Perfect complement to Rudy Gobert
The Jazz have a reputation of being among the best defensive teams in the league. Prior to the 2019-20 season, the franchise had a defensive rating that ranked seventh or better for four straight seasons (2015-19) and French center Rudy Gobert is a huge reason for that.
Utah obviously doesn't hope to be this shorthanded in future postseasons, so it certainly won't plan to depend on Mitchell to this extent offensively from a volume standpoint. Having said that, the true mark of his evolution into a superstar would be if Mitchell can maintain or even further his impact on the game with fewer touches.
Given his style of play and his ability to carry the team offensively, Mitchell has been a perfect complement to the franchise's other superstar - two-time Defensive Player of the Year Gobert. He takes care of the team's offence while the Frenchman anchors the team's defence in the middle.
As the guard continues to take strides to earn his stripes as a defender, which he certainly did in the bubble, the duo continues to grow into the perfect yin-yang for the Jazz.
Heading into the league's hiatus back in March, there was reportedly tensions between these two superstars. It stemmed from a unique circumstance where Gobert, the first player to test positive for Coronavirus in the league, was seen touching all of the media's microphones and recording devices in a joking manner during a press conference a couple of days before he had tested positive. What made matters worse: Mitchell was the only other person to test positive from the Jazz's 58-person traveling party.

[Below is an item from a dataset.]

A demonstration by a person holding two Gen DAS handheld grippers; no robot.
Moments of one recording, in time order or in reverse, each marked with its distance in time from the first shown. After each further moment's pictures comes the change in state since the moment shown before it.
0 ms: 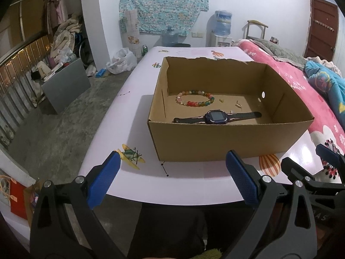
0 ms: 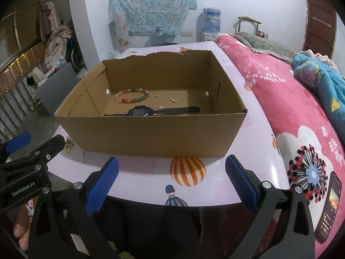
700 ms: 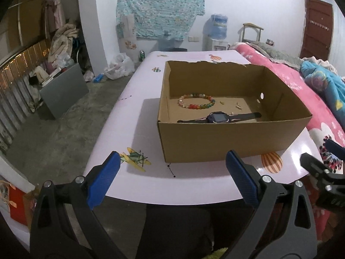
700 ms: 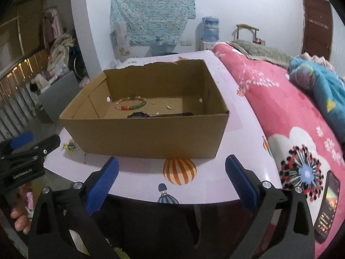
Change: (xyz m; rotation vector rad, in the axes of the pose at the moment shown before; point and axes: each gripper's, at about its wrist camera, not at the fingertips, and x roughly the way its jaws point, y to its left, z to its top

Over the course of all games in the bubble, the two seemed to have put that behind them and focus on what's important - winning. By the time Game 7 against the Nuggets came around, the duo had been consistently combining for plays in games like the one below.

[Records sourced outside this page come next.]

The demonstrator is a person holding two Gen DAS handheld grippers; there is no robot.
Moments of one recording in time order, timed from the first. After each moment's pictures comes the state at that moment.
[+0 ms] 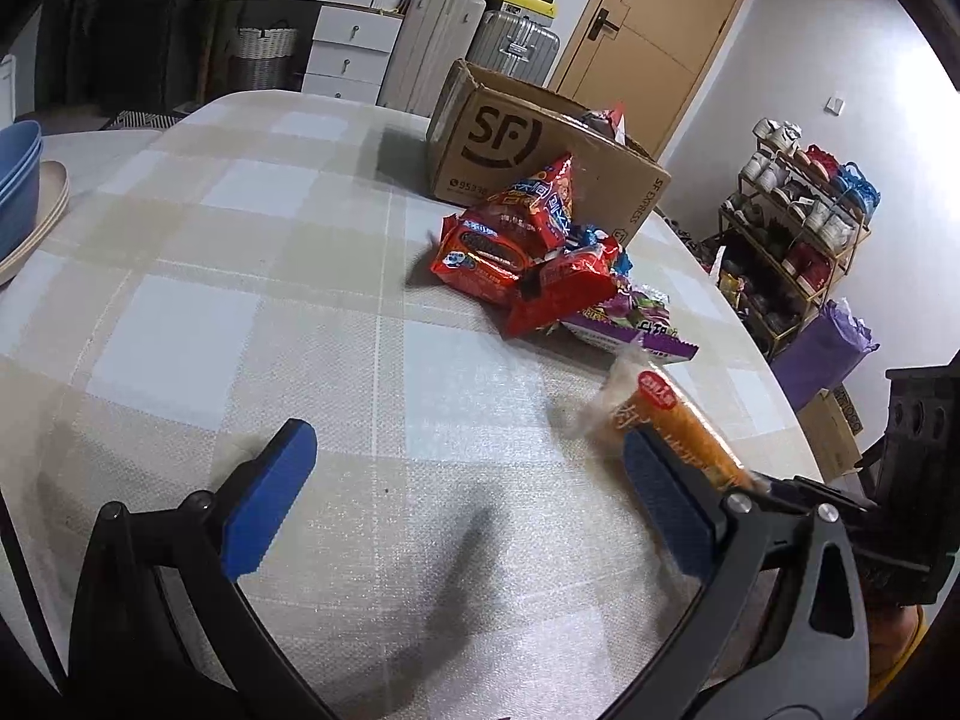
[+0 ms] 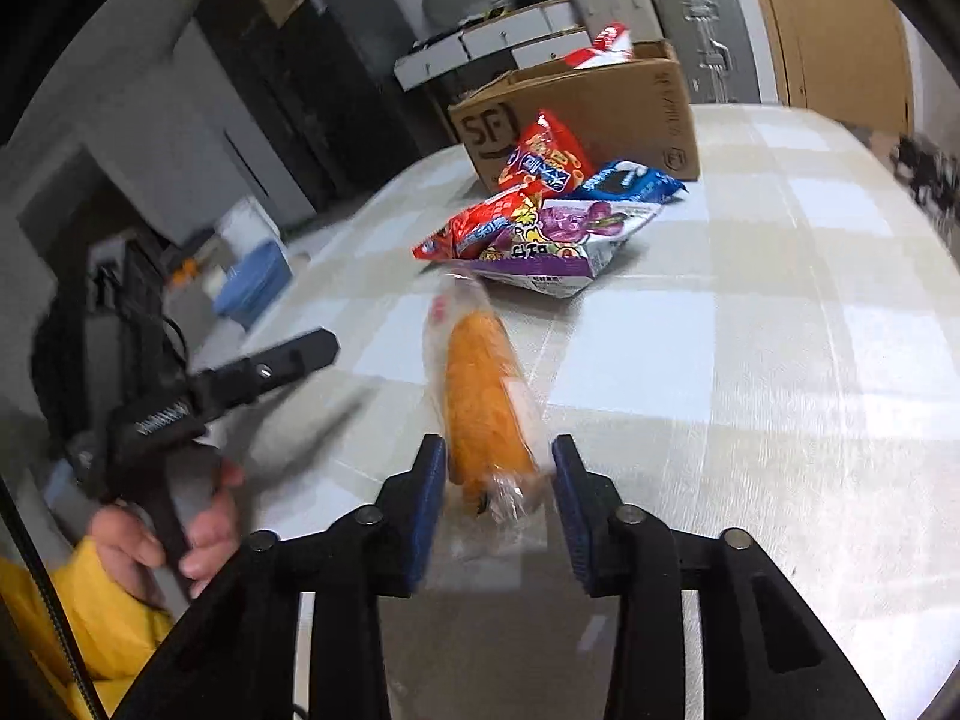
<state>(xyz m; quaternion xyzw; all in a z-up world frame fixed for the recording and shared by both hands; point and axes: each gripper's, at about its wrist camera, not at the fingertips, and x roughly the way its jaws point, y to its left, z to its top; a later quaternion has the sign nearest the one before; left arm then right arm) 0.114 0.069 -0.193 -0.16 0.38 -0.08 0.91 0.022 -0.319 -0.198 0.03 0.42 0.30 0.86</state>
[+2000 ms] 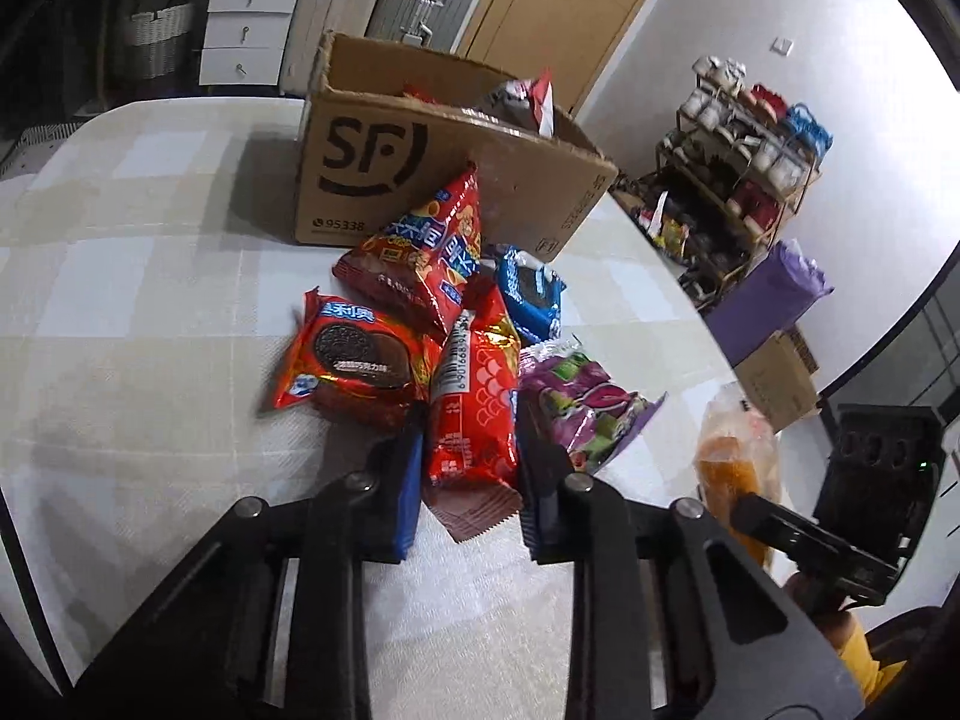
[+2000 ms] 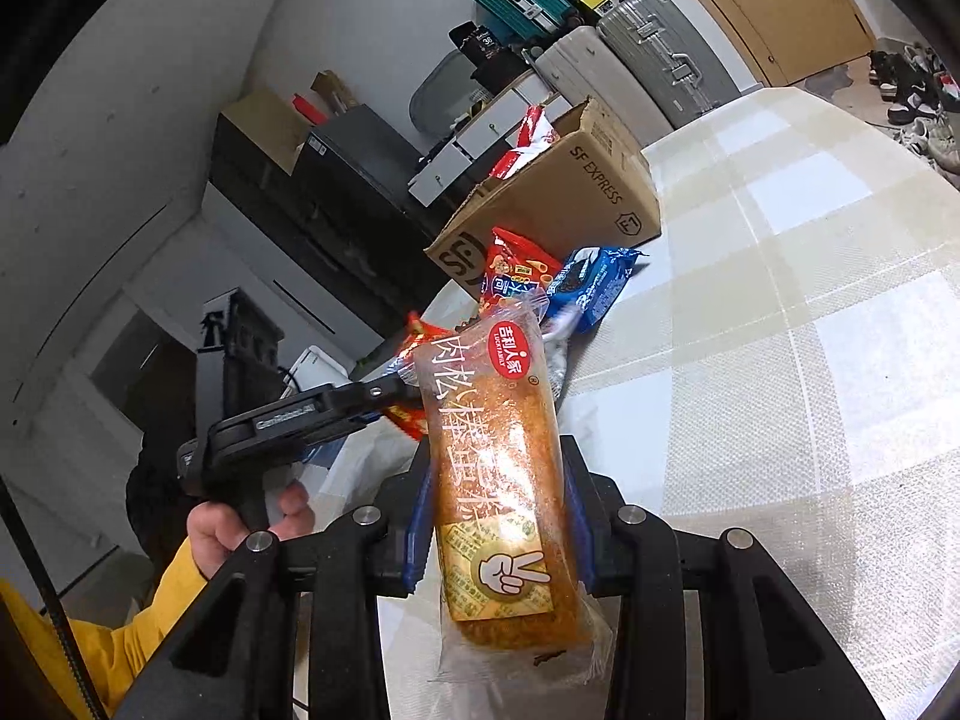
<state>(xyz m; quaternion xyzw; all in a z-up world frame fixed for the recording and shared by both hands) 0.222 0.044 -0.164 -0.14 0.43 -0.19 0.87 0.050 -0.398 -0.204 0.27 0.34 0.33 0.84</state>
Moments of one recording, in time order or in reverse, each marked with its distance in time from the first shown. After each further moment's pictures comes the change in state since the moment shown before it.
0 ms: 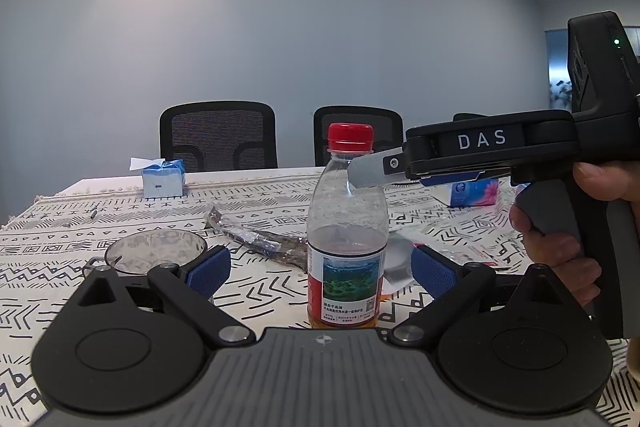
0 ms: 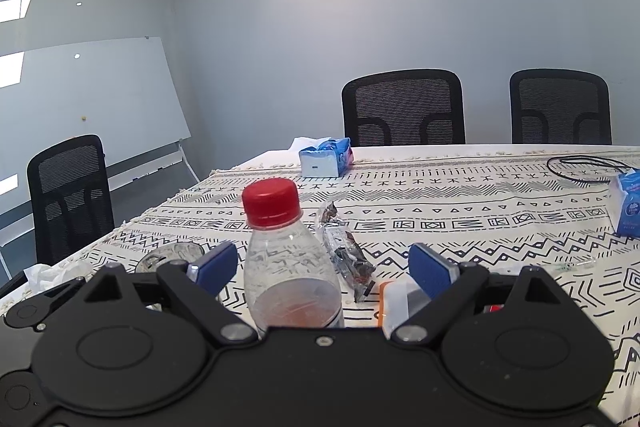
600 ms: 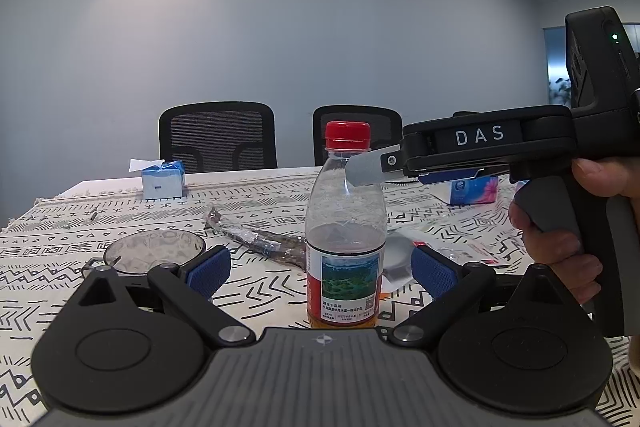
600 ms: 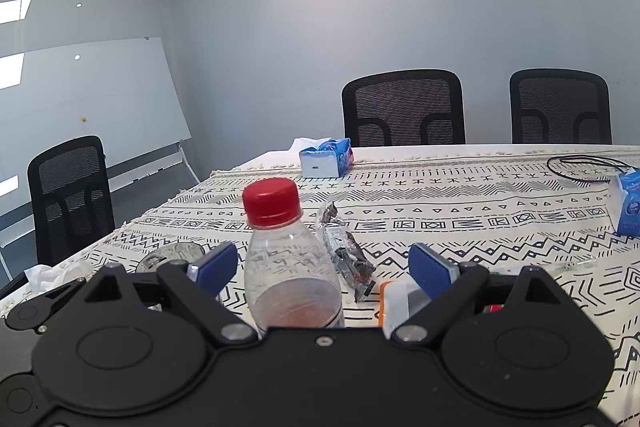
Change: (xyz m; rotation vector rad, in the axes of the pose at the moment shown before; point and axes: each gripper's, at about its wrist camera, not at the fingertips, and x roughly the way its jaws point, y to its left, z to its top) left arm 0.003 -0.002 -0.002 0.009 0.002 0.004; right arm -0.002 -0.004 -0.003 0.008 -0.003 0.001
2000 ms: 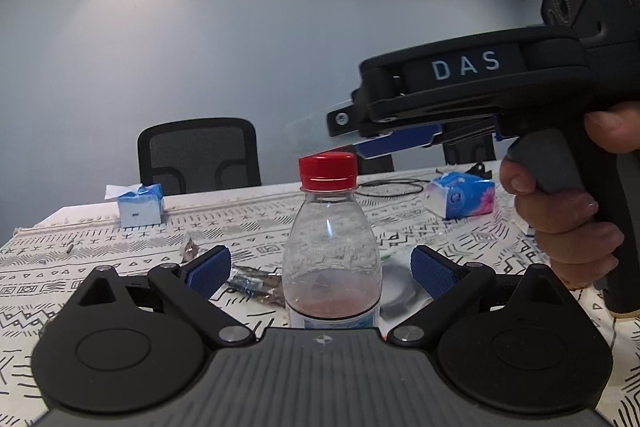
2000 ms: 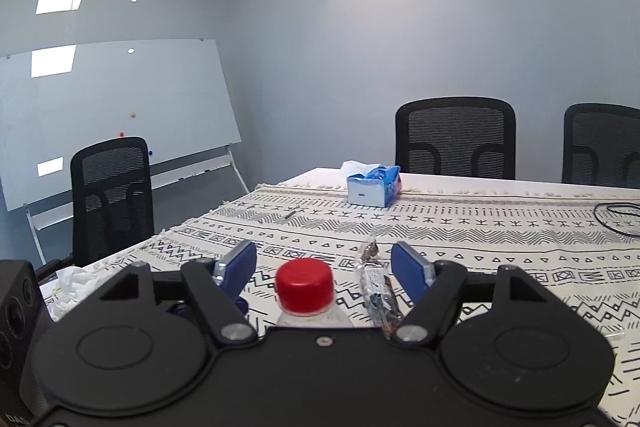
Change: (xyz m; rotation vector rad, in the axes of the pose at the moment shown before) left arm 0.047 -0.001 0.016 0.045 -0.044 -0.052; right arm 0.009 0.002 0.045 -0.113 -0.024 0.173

🗣🗣🗣 pic.twitter.com/6TGhIw3K8w- utahjazz (@utahjazz) September 2, 2020
Only the beginning
Close to a day after Mitchell and the Jazz's season came to end, Yahoo Sport's Chris Haynes reported that the two parties were expected to finalize a max contract extension which would be a five-year deal in the vicinity of $155-$160 million.

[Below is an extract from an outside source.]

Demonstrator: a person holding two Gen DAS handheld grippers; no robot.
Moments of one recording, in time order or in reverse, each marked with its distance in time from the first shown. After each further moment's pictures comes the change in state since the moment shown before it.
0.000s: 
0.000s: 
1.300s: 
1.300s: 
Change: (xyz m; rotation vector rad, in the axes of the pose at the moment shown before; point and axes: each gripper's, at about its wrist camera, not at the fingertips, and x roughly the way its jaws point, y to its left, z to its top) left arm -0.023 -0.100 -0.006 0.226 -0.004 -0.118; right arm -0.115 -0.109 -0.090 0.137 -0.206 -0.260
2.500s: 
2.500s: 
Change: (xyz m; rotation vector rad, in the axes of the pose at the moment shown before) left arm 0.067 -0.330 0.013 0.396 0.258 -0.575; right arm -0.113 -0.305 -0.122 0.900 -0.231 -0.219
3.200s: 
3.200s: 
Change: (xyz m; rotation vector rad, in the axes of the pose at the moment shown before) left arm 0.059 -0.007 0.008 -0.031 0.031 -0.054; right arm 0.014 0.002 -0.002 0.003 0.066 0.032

That keeps him in with the franchise until at least 2026, giving the organisation ample time to build a contending team around a superstar who refuses to settle.
"This isn't the last of it," Mitchell said after losing Game 7 to the Nuggets. "This is me scratching the surface."
📹| Just the 𝙗𝙚𝙜𝙞𝙣𝙣𝙞𝙣𝙜.#TakeNote | 𝙵𝚞𝚕𝚕 𝚟𝚒𝚍𝚎𝚘 » https://t.co/HdceWE9HMd pic.twitter.com/TVAkpABnCe- utahjazz (@utahjazz) September 2, 2020
You need your franchise cornerstone to be motivated and find lessons, even in losses. Mitchell is that and much more.
"I know what I can do, how hard I've worked, how hard this team has worked. This won't be the end of it. That's what's fueling me. This ain't the end. This is just the beginning. I'm ready to go hoop again right now. I think we all are. This is just the beginning."
It was just one series, but Mitchell's performance in the 2020 playoffs is certainly one to remember. When we see him continue to improve and carry this momentum into next season and beyond, we will always point to that one series to represent when Mitchell took the leap to superstardom.